Task to complete
Run through the records and show each line that includes the string "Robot".

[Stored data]
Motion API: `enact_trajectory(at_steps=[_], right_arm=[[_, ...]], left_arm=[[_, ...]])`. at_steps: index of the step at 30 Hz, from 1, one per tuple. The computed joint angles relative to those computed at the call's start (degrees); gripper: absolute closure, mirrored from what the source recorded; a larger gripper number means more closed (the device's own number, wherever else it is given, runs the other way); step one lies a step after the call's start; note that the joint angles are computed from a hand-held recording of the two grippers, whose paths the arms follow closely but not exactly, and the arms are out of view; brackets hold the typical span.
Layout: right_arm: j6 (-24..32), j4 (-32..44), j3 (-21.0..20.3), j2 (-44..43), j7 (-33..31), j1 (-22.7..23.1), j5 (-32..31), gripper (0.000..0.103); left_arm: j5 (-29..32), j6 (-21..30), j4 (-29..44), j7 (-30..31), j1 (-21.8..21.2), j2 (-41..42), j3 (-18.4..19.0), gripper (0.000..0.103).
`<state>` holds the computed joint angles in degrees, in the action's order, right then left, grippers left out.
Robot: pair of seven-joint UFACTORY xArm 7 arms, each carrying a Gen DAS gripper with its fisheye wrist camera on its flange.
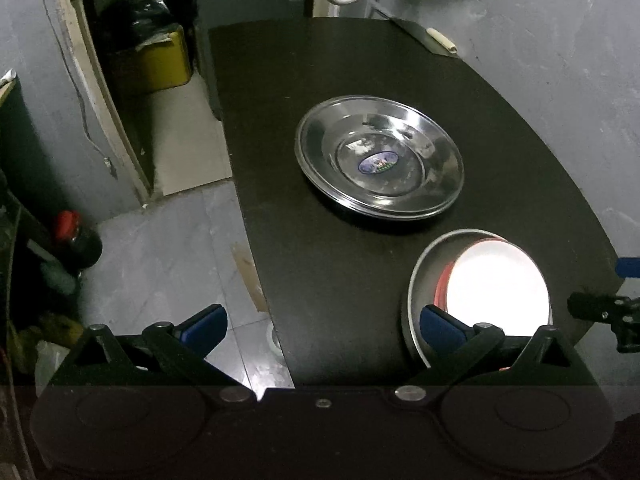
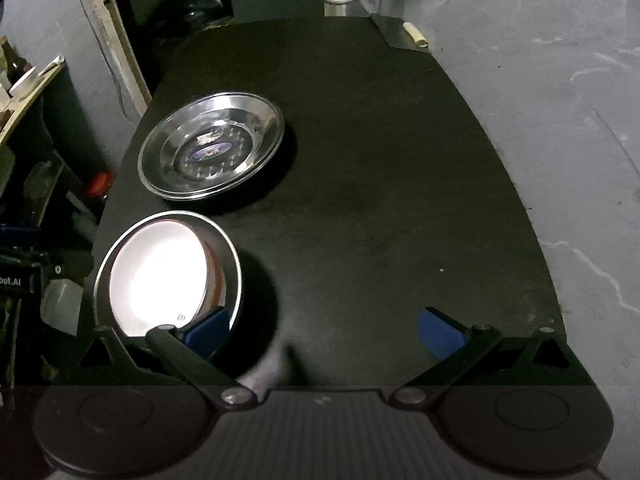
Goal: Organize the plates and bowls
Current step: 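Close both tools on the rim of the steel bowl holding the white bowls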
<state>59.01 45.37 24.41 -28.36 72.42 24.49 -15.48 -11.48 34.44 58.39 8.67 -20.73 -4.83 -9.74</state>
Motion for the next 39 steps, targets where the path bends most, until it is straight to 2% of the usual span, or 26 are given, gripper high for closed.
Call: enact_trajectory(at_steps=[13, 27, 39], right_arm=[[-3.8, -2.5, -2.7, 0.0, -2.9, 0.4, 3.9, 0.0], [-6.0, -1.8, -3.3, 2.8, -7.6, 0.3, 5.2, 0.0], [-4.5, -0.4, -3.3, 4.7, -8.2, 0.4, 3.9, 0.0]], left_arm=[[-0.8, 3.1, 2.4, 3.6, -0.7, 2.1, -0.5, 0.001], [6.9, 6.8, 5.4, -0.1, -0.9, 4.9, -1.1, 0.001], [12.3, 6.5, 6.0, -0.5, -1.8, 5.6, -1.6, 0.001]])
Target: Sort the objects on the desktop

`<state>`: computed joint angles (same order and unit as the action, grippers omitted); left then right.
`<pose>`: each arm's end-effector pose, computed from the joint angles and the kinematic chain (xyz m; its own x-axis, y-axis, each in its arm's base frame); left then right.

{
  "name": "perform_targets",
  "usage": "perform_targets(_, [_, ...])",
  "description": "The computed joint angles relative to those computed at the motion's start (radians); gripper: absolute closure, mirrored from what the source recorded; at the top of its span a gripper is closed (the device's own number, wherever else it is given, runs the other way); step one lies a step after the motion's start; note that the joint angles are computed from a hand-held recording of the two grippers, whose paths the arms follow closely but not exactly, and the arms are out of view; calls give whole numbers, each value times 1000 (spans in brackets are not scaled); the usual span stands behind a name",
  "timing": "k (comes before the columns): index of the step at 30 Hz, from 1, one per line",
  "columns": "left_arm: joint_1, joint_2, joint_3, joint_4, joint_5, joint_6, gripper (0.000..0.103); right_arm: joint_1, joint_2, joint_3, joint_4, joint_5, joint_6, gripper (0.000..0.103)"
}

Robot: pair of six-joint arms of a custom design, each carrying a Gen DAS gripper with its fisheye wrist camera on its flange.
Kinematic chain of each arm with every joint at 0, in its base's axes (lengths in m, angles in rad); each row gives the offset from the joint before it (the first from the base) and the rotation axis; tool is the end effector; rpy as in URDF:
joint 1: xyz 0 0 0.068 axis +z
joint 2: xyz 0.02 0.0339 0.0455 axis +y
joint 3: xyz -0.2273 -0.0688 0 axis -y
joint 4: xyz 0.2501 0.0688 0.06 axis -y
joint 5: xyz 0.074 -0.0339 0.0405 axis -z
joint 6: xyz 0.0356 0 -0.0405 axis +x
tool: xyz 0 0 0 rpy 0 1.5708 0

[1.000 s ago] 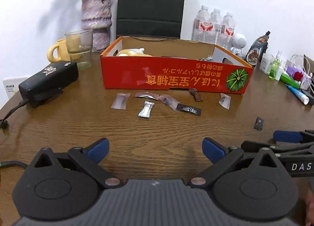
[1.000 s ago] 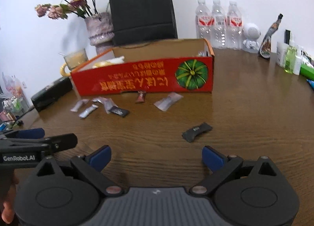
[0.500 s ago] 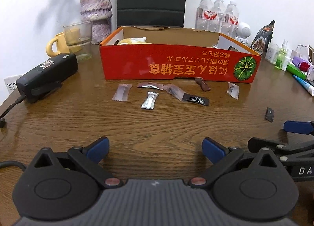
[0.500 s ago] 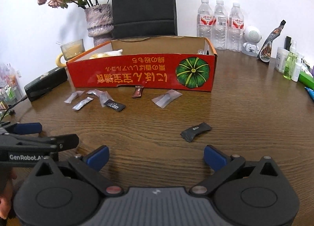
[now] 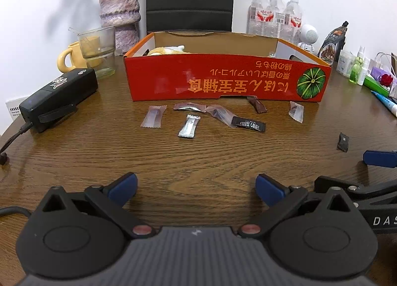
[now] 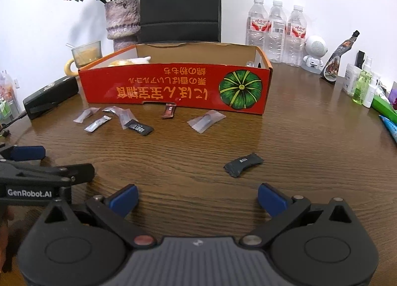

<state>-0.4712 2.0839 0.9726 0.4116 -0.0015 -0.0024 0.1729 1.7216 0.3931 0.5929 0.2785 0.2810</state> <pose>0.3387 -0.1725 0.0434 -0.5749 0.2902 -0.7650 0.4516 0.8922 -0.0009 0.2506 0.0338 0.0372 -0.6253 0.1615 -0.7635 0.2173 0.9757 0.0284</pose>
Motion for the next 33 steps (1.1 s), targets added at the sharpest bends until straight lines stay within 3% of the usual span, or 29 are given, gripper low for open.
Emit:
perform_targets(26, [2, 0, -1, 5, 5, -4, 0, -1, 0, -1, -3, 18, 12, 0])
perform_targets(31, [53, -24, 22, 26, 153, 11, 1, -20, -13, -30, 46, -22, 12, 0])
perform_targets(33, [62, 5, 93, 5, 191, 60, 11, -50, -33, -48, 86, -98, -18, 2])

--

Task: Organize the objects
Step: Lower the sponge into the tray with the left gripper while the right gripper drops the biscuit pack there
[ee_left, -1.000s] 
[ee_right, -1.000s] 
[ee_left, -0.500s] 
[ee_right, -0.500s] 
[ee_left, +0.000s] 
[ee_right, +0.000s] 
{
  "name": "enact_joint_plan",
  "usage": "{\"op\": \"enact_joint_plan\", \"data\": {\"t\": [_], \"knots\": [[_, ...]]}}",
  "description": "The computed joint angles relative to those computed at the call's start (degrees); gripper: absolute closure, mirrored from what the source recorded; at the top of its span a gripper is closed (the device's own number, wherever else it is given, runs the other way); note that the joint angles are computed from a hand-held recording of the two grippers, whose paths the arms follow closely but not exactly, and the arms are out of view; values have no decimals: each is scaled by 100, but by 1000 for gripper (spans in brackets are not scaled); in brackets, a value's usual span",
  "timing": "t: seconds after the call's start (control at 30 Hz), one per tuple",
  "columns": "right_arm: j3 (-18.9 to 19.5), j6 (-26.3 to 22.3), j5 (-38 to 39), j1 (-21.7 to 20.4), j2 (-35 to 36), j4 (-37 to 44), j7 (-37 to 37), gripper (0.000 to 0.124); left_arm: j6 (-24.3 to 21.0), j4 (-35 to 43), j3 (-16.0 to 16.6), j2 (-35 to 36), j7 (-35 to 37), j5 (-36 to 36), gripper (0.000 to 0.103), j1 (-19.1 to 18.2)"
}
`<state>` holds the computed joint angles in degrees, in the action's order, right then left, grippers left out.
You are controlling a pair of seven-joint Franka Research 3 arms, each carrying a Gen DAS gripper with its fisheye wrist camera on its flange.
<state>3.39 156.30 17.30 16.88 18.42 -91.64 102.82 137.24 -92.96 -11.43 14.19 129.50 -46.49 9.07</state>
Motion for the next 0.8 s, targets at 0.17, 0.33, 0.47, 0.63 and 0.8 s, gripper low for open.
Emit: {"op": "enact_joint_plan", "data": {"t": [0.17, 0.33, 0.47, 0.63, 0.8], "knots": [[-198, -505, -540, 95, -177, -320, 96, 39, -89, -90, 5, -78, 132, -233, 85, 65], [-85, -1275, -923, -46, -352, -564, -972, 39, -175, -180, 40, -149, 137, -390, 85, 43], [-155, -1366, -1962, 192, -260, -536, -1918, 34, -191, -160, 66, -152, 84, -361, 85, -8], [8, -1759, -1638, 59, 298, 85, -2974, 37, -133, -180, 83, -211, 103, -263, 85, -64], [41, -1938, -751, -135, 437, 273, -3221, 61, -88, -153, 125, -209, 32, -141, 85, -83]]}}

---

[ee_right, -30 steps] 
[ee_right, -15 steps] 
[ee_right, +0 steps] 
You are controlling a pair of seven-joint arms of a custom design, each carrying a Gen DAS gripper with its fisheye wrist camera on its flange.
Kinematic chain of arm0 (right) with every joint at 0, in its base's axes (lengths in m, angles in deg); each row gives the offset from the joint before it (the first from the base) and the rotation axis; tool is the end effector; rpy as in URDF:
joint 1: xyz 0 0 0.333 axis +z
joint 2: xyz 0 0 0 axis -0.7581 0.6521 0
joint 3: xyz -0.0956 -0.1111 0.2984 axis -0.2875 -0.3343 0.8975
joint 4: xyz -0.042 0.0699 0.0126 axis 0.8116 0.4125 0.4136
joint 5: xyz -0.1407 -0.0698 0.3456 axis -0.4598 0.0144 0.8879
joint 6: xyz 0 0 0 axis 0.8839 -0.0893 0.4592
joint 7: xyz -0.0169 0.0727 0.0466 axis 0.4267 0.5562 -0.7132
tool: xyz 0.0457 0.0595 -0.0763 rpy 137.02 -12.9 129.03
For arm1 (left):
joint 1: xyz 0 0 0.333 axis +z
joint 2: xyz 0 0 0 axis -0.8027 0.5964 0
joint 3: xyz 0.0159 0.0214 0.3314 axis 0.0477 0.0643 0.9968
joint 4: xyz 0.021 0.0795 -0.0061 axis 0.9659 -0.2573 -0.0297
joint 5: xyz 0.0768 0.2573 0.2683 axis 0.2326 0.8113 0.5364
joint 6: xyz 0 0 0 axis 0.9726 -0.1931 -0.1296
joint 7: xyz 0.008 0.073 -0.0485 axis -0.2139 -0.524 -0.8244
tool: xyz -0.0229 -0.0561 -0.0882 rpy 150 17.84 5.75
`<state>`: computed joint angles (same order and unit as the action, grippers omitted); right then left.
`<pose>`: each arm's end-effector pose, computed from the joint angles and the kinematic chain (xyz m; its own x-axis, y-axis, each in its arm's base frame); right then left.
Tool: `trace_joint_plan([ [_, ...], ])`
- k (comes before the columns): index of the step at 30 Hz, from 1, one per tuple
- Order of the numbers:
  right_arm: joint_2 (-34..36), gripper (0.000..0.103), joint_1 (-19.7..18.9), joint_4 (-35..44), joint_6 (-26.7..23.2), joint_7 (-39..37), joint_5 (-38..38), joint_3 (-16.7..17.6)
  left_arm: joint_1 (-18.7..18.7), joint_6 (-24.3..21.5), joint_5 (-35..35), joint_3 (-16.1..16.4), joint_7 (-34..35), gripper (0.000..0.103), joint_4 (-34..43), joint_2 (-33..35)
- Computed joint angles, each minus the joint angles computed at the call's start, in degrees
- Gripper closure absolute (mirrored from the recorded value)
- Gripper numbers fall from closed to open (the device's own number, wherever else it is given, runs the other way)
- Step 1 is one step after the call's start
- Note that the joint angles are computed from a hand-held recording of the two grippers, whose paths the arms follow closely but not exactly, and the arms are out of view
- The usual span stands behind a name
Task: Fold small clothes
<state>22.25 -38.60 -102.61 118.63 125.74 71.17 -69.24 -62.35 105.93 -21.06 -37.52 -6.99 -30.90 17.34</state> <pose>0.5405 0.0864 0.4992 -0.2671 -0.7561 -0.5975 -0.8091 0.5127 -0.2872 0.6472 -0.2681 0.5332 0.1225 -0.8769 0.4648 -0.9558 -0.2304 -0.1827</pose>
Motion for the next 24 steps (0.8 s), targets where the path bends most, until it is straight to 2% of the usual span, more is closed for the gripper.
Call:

Task result
Robot: pair of seven-joint UFACTORY xArm 7 arms, each carrying a Gen DAS gripper with its fisheye wrist camera on its flange.
Robot: pair of six-joint arms of a custom design, each carrying a Gen DAS gripper with its fisheye wrist camera on its flange.

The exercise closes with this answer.